Abstract
1050
Objectives: Fall-related injuries represent a leading cause for hospitalization, disability, and death in elderly patients, and those with amnestic mild cognitive impairment (MCI) have an even higher incidence of falling. In this study, we employed FDG-PET in examining the ability of alterations in regional cerebral metabolism to distinguish MCI patients at heightened risk for suffering subsequent falls.
Methods: A total of 228 FDG-PET brain scans were analyzed, prospectively acquired from 114 MCI subjects enrolled in the Alzheimer’s Disease Neuroimaging Initiative at over 50 sites in U.S. and Canada. Each subject underwent clinical evaluation and neuroimaging studies at 6 to 12 month intervals, over a period of years; 61 were documented to suffer a fall incident subsequent to the time of their baseline PET scan (MCI-F), while 53 age-matched subjects had no subsequent fall documented during long-term follow-up (MCI-N). For MCI-F subjects, FDG-PET scans acquired at baseline and the last time point preceding date of first falling were included; for MCI-N subjects, FDG-PET scans acquired at baseline and the last time available were analyzed. Standardized volume of interest (sVOI) methods were used to assess magnitude of regional metabolism as normalized to the metabolism of each subject’s pons, in 11 non-cortical and 36 cortical volumes defined in each scan. Statistical parametric mapping (spm) methods were used to assess significance of interval changes on a voxel-by-voxel basis by paired t-test analyses, and voxel clusters undergoing the most significant changes were identified after Family Wise Error (FWE)-based correction for multiple comparisons. Rates of longitudinal change were calculated as the interval difference in magnitude of metabolism in each sVOI divided by the number of months intervening between scans, for each subject.

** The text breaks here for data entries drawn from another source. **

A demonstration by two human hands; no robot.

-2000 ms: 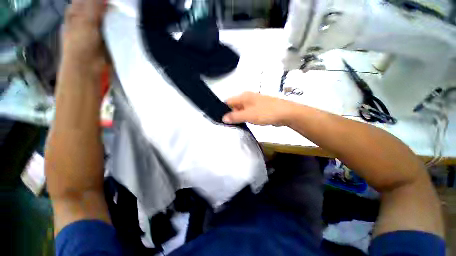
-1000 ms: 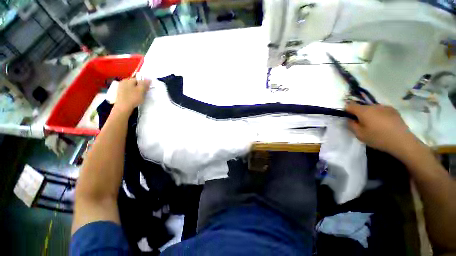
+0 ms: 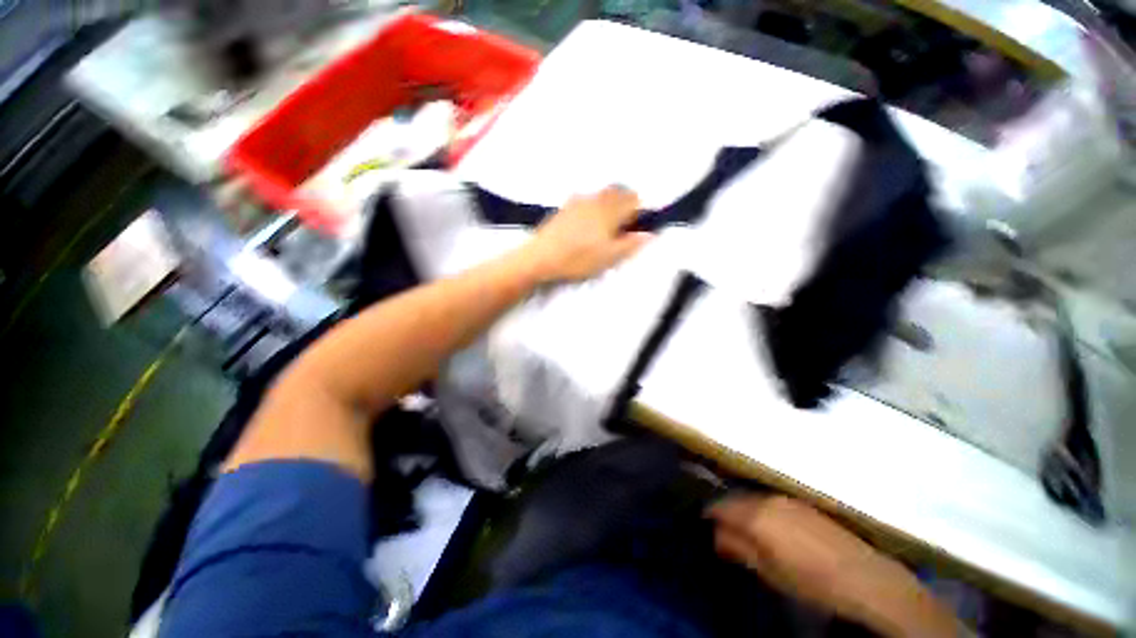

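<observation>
The white lining (image 3: 561,334) with black facing bands lies over the table's left part and hangs over its front edge. A wide black piece (image 3: 872,262) of the garment lies towards the machine. My left hand (image 3: 592,234) is on the black band and white cloth at the middle; its fingertips are blurred, so whether it grips is unclear. My right hand (image 3: 779,536) is low, below the table's front edge over my lap, blurred, with no cloth seen in it.
The red plastic basket (image 3: 299,125) stands left of the table, holding pale items. Black shears (image 3: 1071,461) lie on the table (image 3: 972,480) at the right. The sewing machine (image 3: 1084,187) is blurred at the right edge. A small pale-topped stand (image 3: 133,266) is at the left.
The view has turned. My left hand has moved from the cloth's left end to its middle. My right hand has let go of the band and dropped below the table edge. The garment is now folded and bunched.
</observation>
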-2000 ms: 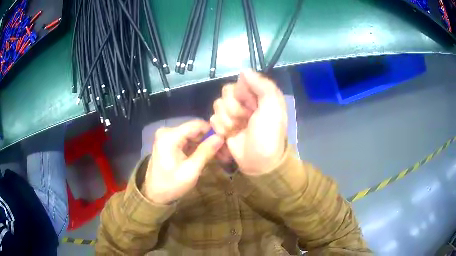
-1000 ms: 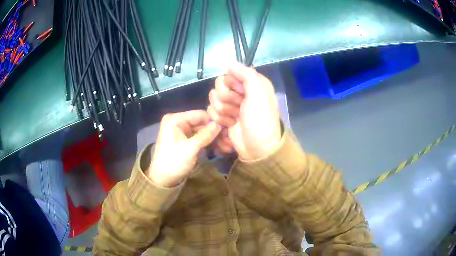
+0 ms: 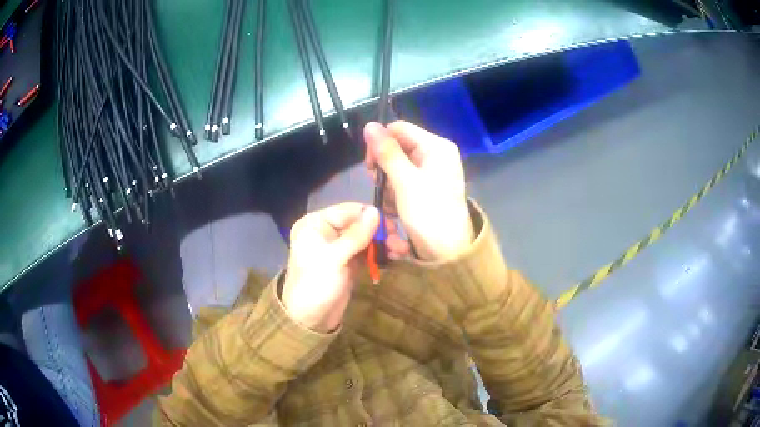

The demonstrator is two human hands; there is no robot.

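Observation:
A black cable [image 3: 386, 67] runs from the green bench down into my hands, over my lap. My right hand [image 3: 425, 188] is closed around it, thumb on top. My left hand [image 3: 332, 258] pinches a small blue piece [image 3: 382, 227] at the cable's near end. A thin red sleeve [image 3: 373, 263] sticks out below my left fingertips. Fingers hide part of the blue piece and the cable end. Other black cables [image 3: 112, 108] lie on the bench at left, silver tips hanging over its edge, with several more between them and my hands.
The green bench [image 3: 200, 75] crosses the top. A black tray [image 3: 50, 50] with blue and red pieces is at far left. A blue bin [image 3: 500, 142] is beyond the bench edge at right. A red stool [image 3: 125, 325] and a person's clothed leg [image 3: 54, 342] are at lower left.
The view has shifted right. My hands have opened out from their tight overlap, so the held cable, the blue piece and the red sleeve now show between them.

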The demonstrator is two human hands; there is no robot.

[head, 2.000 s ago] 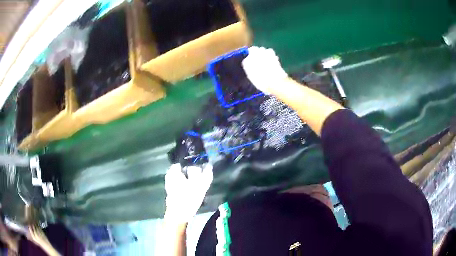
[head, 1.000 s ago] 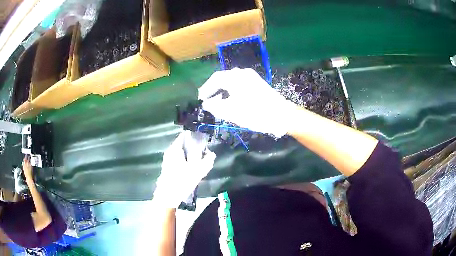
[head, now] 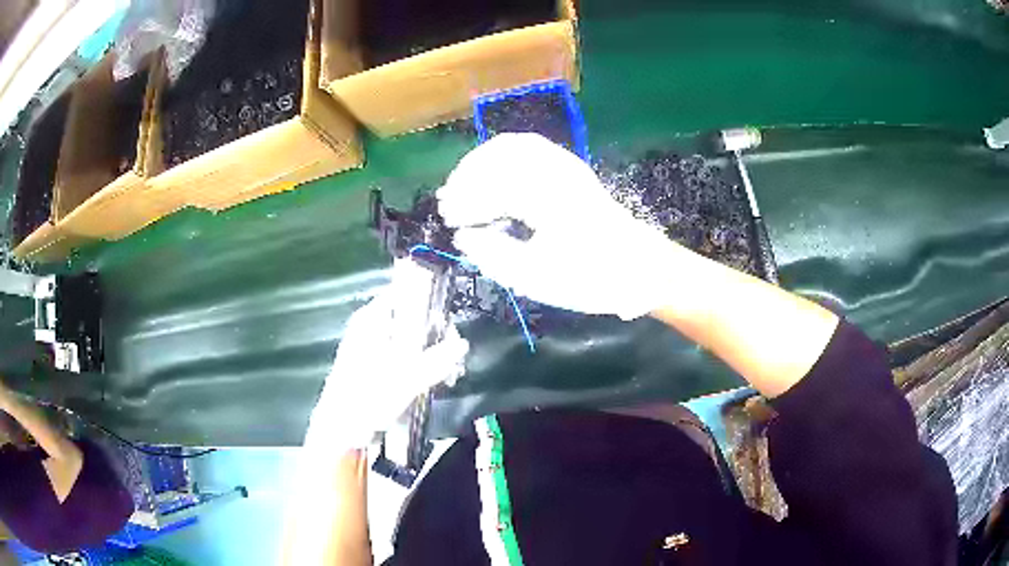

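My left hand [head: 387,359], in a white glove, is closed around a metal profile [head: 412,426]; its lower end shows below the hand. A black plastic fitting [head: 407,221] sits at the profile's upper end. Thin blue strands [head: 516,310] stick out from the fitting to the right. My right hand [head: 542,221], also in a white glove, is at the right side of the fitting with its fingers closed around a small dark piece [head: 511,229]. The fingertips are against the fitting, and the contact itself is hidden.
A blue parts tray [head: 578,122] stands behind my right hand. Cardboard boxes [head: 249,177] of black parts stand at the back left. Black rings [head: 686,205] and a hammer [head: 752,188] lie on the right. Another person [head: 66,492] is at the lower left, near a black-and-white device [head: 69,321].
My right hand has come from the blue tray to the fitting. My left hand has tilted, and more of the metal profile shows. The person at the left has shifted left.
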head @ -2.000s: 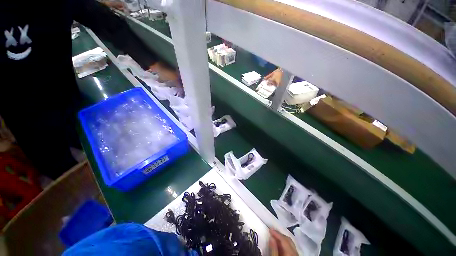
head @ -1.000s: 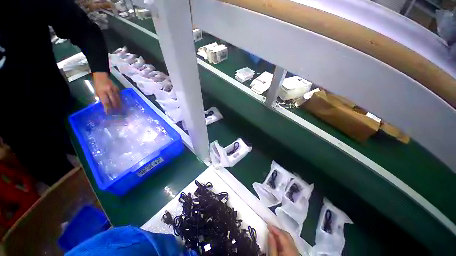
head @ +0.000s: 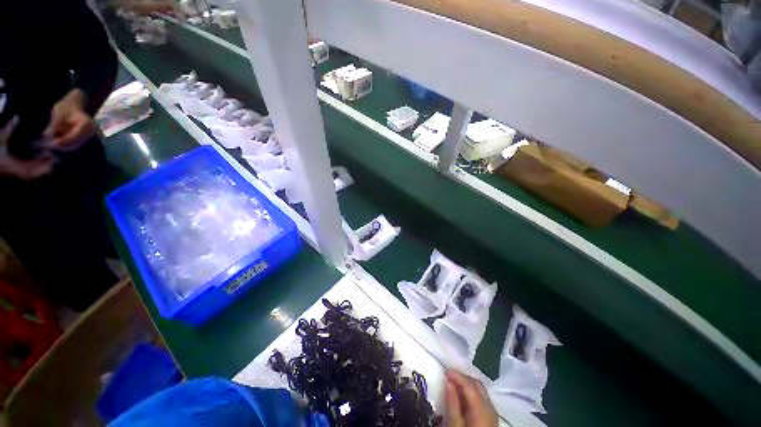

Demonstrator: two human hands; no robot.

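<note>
A tangled heap of black cables (head: 355, 367) lies on a white board (head: 392, 321), with small white tags among the cables. My right hand (head: 469, 402) is at the bottom edge of the picture, cut off by it, with its fingers at the board's right edge beside the heap. Whether it holds anything cannot be seen. My left hand is not visible; a blue sleeve (head: 209, 404) covers the bottom left. White pouches with black coiled cables on them, such as one at the right (head: 521, 342), lie on the green belt (head: 584, 334) beyond the board.
A blue bin (head: 200, 308) holding clear plastic stands left of the board. A person (head: 71, 125) in black stands beyond it. A white post (head: 292, 108) rises beside the belt rail. Overlapping white pouches (head: 225, 121), white boxes (head: 350, 82) and a brown carton (head: 563, 183) lie farther off.
The pouches on the belt have shifted toward the upper left. The other person's hand has been in the blue bin and is now back at their body. My right hand has barely moved.
</note>
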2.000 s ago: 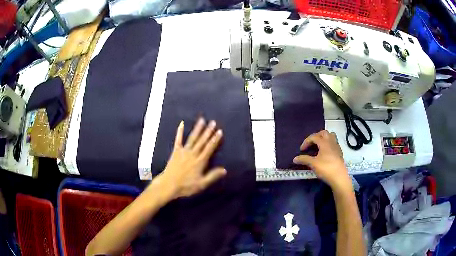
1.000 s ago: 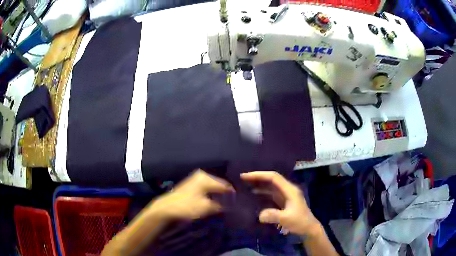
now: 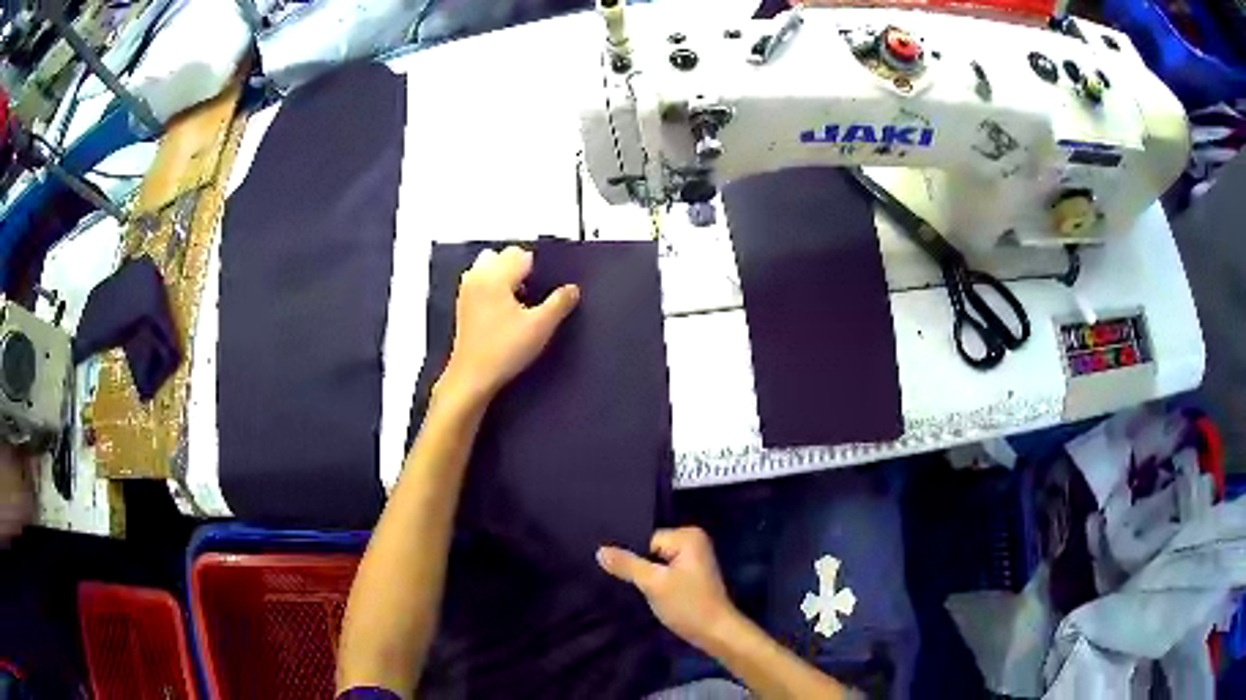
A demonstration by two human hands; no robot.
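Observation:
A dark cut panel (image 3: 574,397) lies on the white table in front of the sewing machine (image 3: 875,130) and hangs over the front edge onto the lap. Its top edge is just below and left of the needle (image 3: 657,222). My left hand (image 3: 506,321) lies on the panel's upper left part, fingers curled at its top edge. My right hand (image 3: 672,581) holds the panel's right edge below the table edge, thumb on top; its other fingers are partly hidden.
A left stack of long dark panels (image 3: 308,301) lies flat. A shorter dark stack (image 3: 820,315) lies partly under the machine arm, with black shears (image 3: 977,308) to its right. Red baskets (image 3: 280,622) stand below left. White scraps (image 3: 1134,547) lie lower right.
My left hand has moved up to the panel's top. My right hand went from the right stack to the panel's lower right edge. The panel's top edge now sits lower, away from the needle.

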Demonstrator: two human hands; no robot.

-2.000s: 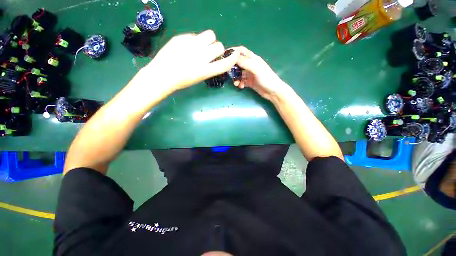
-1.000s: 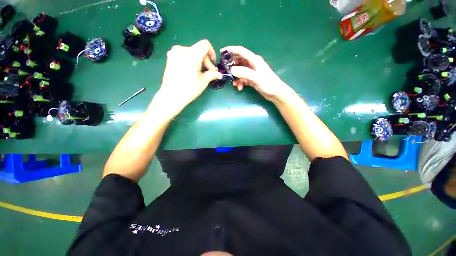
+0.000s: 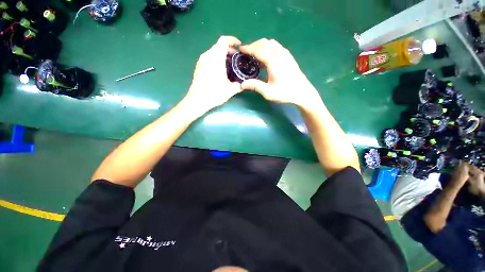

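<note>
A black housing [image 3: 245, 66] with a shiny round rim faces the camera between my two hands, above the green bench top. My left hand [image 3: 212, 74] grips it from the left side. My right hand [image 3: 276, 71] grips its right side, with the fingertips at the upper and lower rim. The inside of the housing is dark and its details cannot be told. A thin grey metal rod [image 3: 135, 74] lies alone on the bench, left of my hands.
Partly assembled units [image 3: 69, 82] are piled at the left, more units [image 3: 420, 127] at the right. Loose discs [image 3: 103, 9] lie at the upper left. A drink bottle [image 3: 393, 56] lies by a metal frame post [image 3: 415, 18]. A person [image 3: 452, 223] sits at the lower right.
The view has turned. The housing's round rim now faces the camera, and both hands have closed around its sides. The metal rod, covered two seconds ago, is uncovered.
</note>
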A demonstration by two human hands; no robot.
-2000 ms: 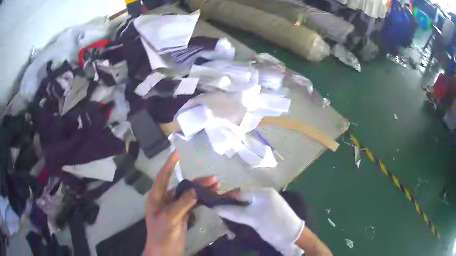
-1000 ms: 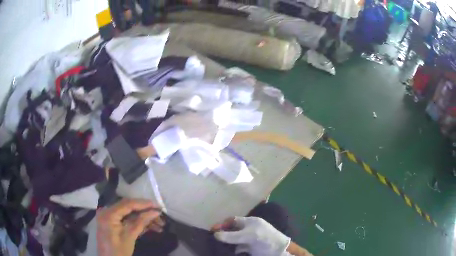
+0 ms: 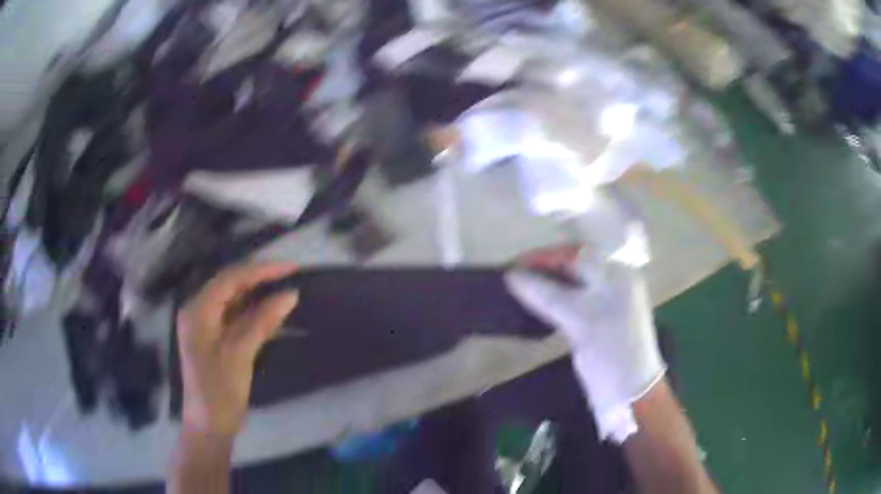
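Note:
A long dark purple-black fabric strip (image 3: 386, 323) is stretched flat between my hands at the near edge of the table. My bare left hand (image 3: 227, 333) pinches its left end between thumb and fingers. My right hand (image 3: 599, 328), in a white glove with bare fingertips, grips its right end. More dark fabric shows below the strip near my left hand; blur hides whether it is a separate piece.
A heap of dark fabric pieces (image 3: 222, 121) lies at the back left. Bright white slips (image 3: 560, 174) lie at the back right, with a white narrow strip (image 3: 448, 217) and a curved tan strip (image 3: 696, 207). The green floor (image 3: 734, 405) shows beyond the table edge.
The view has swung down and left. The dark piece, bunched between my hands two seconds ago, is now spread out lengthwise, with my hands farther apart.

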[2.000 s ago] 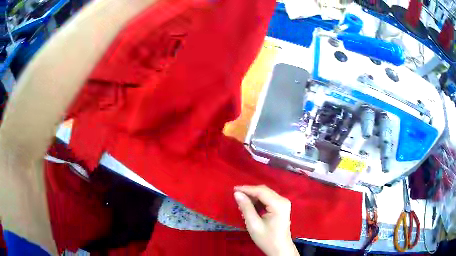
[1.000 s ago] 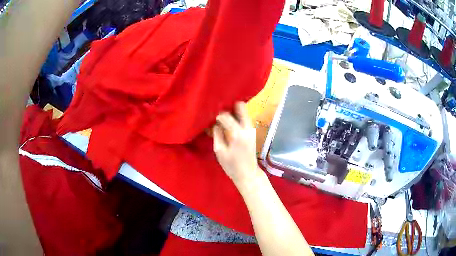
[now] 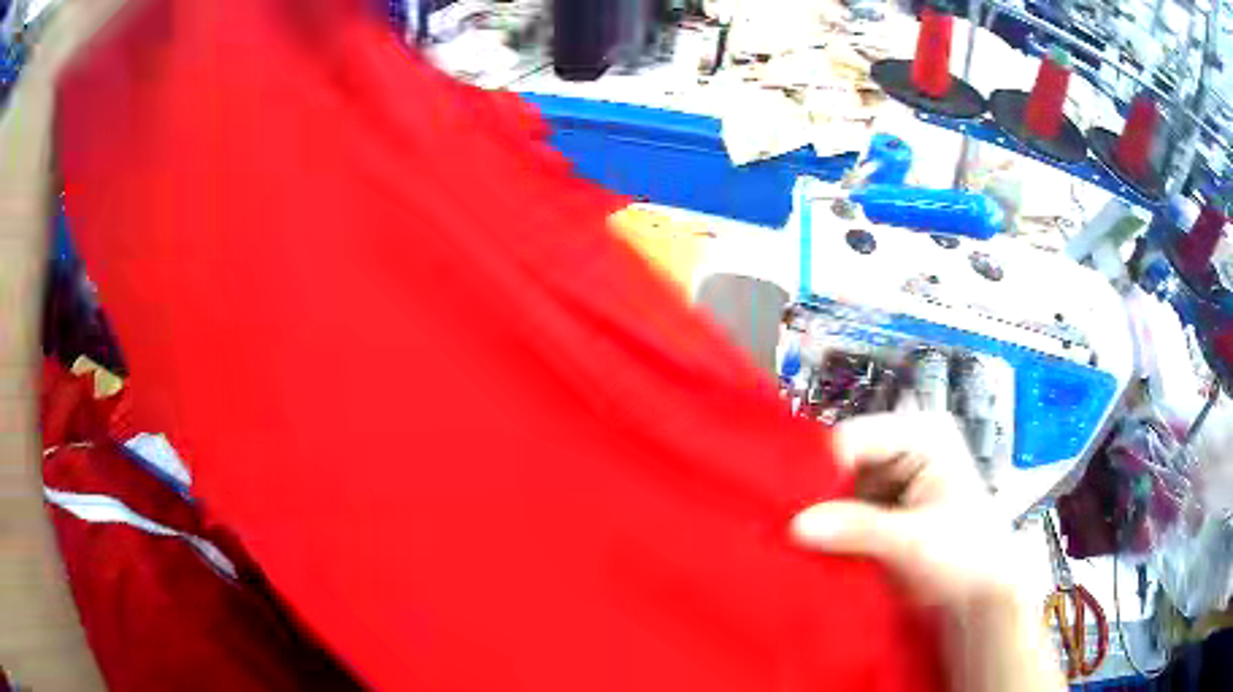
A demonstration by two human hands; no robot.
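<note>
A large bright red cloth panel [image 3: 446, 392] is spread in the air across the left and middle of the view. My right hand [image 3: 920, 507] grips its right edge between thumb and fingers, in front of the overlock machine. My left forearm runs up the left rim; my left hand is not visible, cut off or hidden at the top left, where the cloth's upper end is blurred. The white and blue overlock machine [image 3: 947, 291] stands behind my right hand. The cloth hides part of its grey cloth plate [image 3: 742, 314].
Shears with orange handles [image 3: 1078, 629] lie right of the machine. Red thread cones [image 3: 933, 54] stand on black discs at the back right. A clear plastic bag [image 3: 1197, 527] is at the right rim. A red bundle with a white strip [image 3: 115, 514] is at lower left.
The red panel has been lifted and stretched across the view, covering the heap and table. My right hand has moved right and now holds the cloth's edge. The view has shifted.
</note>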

Results: Among the 47 sVOI’s examined, thalamus underwent greatest normalized decline, with respect to both magnitude and significance, in MCI-F and MCI-N groups, consistent with general diminishment in metabolism of forebrain relative to brainstem over time. After thalamus, in MCI-F subjects cerebellar vermis was the sVOI demonstrating the most significant decline, yet was one of the two most stable brain regions in MCI-N subjects, and mean rate of metabolic decline of the vermis was 4.6 times faster in MCI-F than in MCI-N subjects. Among cortical regions, bilateral parietotemporal and bilateral posterior cingulate cortex declined the most significantly in MCI-N, corresponding to areas of expected decline in populations enriched for having pre-dementia due to Alzheimer’s disease (AD). In contrast, the four sVOI’s demonstrating most significant decline in MCI-F subjects included, in addition to left parietotemporal and right posterior cingulate cortex, right associative visual and right primary visual cortical areas. In MCI-F subjects, spm analysis identified significant decline in the precuneus area (PFWE<0.0005), while age-matched MCI-N subjects experienced significant decline in posterior and anterior cingulate metabolism (PFWE=0.01; PFWE=0.04, respectively).
Conclusions: In MCI patients, accelerated rates of decline in vermis and occipital metabolism, as well as significantly declining precuneus metabolism -- as identified through interval regional changes in FDG-PET data -- were associated with suffering subsequent fall events.